== What needs to be done ==
Every line of the data below needs to be reproduced exactly.

***** Given records *****

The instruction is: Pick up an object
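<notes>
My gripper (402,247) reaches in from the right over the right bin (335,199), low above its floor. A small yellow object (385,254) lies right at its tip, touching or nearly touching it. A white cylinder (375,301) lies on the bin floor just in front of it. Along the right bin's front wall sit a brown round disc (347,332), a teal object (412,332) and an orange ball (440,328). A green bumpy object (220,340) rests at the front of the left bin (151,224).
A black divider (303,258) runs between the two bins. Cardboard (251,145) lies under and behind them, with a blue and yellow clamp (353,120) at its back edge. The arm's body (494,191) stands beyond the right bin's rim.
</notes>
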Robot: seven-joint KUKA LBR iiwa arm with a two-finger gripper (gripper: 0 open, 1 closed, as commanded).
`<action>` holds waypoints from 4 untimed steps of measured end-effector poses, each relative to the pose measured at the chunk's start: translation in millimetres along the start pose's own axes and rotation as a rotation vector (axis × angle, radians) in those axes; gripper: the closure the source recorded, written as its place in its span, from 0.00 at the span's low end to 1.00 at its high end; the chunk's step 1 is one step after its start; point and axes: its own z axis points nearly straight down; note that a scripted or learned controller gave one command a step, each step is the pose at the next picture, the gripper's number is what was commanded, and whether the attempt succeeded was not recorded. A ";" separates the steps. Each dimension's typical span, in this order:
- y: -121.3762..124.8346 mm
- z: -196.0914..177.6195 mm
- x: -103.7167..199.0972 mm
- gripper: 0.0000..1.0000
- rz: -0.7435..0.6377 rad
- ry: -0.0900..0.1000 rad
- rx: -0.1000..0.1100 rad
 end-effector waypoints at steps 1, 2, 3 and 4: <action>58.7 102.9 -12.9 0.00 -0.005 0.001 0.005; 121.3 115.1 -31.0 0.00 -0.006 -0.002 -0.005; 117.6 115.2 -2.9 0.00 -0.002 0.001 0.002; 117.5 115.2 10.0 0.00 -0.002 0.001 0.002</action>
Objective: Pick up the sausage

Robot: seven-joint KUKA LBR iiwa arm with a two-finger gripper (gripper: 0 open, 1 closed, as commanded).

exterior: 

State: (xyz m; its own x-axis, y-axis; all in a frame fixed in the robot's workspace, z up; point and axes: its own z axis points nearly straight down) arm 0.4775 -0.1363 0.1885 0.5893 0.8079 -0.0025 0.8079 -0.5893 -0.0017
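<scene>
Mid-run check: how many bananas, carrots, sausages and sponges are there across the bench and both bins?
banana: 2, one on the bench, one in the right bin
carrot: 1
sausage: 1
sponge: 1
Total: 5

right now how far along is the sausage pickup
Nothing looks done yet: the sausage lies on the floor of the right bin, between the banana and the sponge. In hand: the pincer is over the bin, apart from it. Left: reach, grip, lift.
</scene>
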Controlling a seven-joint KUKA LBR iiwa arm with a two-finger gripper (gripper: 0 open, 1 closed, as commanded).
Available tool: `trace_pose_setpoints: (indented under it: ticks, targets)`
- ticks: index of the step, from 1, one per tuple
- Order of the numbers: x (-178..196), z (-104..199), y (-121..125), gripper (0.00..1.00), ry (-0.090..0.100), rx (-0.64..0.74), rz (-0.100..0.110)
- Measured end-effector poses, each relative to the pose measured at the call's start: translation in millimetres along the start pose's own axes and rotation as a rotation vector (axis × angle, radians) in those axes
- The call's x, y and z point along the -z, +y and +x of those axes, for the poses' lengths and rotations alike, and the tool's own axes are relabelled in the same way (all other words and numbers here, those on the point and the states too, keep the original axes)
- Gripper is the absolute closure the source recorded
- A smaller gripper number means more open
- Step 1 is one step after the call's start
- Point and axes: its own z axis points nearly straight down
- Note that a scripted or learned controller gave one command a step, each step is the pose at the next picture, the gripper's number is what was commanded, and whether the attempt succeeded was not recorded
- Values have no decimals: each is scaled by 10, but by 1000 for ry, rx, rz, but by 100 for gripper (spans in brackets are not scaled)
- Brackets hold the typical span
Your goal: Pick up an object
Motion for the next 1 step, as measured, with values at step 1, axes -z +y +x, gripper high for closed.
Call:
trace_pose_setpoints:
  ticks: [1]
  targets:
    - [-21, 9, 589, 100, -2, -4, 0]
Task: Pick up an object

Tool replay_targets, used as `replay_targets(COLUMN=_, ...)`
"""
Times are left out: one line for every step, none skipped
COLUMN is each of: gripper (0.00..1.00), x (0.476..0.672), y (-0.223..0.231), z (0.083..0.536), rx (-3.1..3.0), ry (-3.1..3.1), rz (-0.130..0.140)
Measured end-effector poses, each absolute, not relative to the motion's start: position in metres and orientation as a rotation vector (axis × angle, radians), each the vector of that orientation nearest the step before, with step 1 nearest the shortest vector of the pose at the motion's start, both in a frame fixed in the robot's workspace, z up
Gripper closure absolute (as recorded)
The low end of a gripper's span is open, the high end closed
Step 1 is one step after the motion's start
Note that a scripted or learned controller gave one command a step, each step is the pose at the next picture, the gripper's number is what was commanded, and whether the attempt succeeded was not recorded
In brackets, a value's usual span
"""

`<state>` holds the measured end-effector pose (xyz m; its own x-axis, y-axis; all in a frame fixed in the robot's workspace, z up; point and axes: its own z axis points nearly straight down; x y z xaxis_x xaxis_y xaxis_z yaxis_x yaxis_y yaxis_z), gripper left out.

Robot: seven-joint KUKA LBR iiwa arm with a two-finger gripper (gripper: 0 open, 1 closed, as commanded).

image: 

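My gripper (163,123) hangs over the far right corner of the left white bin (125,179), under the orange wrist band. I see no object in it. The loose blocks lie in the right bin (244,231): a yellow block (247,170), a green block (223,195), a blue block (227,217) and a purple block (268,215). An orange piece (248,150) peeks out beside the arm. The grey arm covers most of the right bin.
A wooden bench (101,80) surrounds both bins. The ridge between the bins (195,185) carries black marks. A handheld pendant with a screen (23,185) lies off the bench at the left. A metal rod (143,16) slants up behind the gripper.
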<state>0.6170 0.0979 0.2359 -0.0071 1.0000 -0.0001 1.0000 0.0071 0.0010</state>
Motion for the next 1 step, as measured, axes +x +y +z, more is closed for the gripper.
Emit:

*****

== Solution ==
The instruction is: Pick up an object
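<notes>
My gripper (402,247) reaches in from the right over the right bin (335,199), low above its floor. A small yellow object (385,254) lies right at its tip, touching or nearly touching it. A white cylinder (375,301) lies on the bin floor just in front of it. Along the right bin's front wall sit a brown round disc (347,332), a teal object (412,332) and an orange ball (440,328). A green bumpy object (220,340) rests at the front of the left bin (151,224).
A black divider (303,258) runs between the two bins. Cardboard (251,145) lies under and behind them, with a blue and yellow clamp (353,120) at its back edge. The arm's body (494,191) stands beyond the right bin's rim.
</notes>
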Robot: seven-joint KUKA LBR iiwa arm with a two-finger gripper (gripper: 0 open, 1 closed, as commanded).
`<action>` holds waypoints from 4 untimed steps of measured end-effector poses, each relative to the pose measured at the chunk's start: translation in millimetres along the start pose's own axes and rotation as a rotation vector (axis × angle, radians) in those axes; gripper: the closure the source recorded, written as its place in its span, from 0.00 at the span's low end to 1.00 at its high end; the chunk's step 1 is one step after its start; point and axes: its own z axis points nearly straight down; note that a scripted or learned controller gave one command a step, each step is the pose at the next picture, the gripper's number is what was commanded, and whether the attempt succeeded was not recorded. A ";" separates the steps. Each dimension's typical span, in this order:
- y: -121.3762..124.8346 mm
- z: -196.0914..177.6195 mm
- x: -103.7167..199.0972 mm
- gripper: 0.0000..1.0000
- rz: -0.7435..0.6377 rad
- ry: -0.0900..0.1000 rad
- rx: -0.1000..0.1100 rad
 end-effector waypoints at steps 1, 2, 3 and 4: <action>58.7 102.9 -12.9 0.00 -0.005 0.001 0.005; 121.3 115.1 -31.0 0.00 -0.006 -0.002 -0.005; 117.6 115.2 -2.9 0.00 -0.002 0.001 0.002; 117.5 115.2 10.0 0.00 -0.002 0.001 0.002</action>
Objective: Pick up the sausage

Robot: seven-joint KUKA LBR iiwa arm with a two-finger gripper (gripper: 0 open, 1 closed, as commanded).

exterior: 

State: (xyz m; its own x-axis, y-axis; all in a frame fixed in the robot's workspace, z up; point and axes: its own z axis points nearly straight down) arm 0.4775 -0.1363 0.1885 0.5893 0.8079 -0.0025 0.8079 -0.5893 -0.0017
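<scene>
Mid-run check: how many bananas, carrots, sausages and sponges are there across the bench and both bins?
banana: 2, one on the bench, one in the right bin
carrot: 1
sausage: 1
sponge: 1
Total: 5

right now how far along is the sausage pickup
Nothing looks done yet: the sausage lies on the floor of the right bin, between the banana and the sponge. In hand: the pincer is over the bin, apart from it. Left: reach, grip, lift.
</scene>
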Controlling a seven-joint KUKA LBR iiwa arm with a two-finger gripper (gripper: 0 open, 1 closed, as commanded).
Available tool: `trace_pose_setpoints: (indented under it: ticks, targets)`
- ticks: index of the step, from 1, one per tuple
- Order of the numbers: x (-178..196), z (-104..199), y (-121..125), gripper (0.00..1.00), ry (-0.090..0.100), rx (-0.64..0.74), rz (-0.100..0.110)
- Measured end-effector poses, each relative to the pose measured at the call's start: translation in millimetres along the start pose's own axes and rotation as a rotation vector (axis × angle, radians) in those axes
- The call's x, y and z point along the -z, +y and +x of those axes, for the poses' lengths and rotations alike, and the tool's own axes are relabelled in the same way (all other words and numbers here, those on the point and the states too, keep the original axes)
- Gripper is the absolute closure the source recorded
- A smaller gripper number means more open
- Step 1 is one step after the call's start
- Point and axes: its own z axis points nearly straight down
- Note that a scripted or learned controller gave one command a step, each step is the pose at the next picture, the gripper's number is what was commanded, and whether the attempt succeeded was not recorded
- Values have no decimals: each is scaled by 10, but by 1000 for ry, rx, rz, but by 100 for gripper (spans in brackets are not scaled)
- Brackets hold the typical span
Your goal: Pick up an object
Motion for the next 1 step, as measured, with values at step 1, axes -z +y +x, gripper high for closed.
Call:
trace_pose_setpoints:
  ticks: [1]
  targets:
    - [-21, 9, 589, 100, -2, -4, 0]
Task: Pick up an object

Tool replay_targets, used as `replay_targets(COLUMN=_, ...)`
"""
Times are left out: one line for every step, none skipped
COLUMN is each of: gripper (0.00..1.00), x (0.476..0.672), y (-0.223..0.231), z (0.083..0.536), rx (-3.1..3.0), ry (-3.1..3.1), rz (-0.130..0.140)
Measured end-effector poses, each absolute, not relative to the motion's start: position in metres and orientation as a rotation vector (axis × angle, radians), each the vector of that orientation nearest the step before, with step 1 nearest the shortest vector of the pose at the motion's start, both in a frame fixed in the robot's workspace, z up
Gripper closure absolute (as recorded)
The low end of a gripper's span is open, the high end closed
Step 1 is one step after the motion's start
Note that a scripted or learned controller gave one command a step, each step is the pose at the next picture, the gripper's number is what was commanded, and whether the attempt succeeded was not recorded
In brackets, a value's usual span
"""

`<state>` holds the measured end-effector pose (xyz m; its own x-axis, y-axis; all in a frame fixed in the robot's workspace, z up; point and axes: its own z axis points nearly straight down; x y z xaxis_x xaxis_y xaxis_z yaxis_x yaxis_y yaxis_z), gripper left out.

Robot: seven-joint KUKA LBR iiwa arm with a two-finger gripper (gripper: 0 open, 1 closed, as commanded).

image: 

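My gripper (163,123) hangs over the far right corner of the left white bin (125,179), under the orange wrist band. I see no object in it. The loose blocks lie in the right bin (244,231): a yellow block (247,170), a green block (223,195), a blue block (227,217) and a purple block (268,215). An orange piece (248,150) peeks out beside the arm. The grey arm covers most of the right bin.
A wooden bench (101,80) surrounds both bins. The ridge between the bins (195,185) carries black marks. A handheld pendant with a screen (23,185) lies off the bench at the left. A metal rod (143,16) slants up behind the gripper.
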<state>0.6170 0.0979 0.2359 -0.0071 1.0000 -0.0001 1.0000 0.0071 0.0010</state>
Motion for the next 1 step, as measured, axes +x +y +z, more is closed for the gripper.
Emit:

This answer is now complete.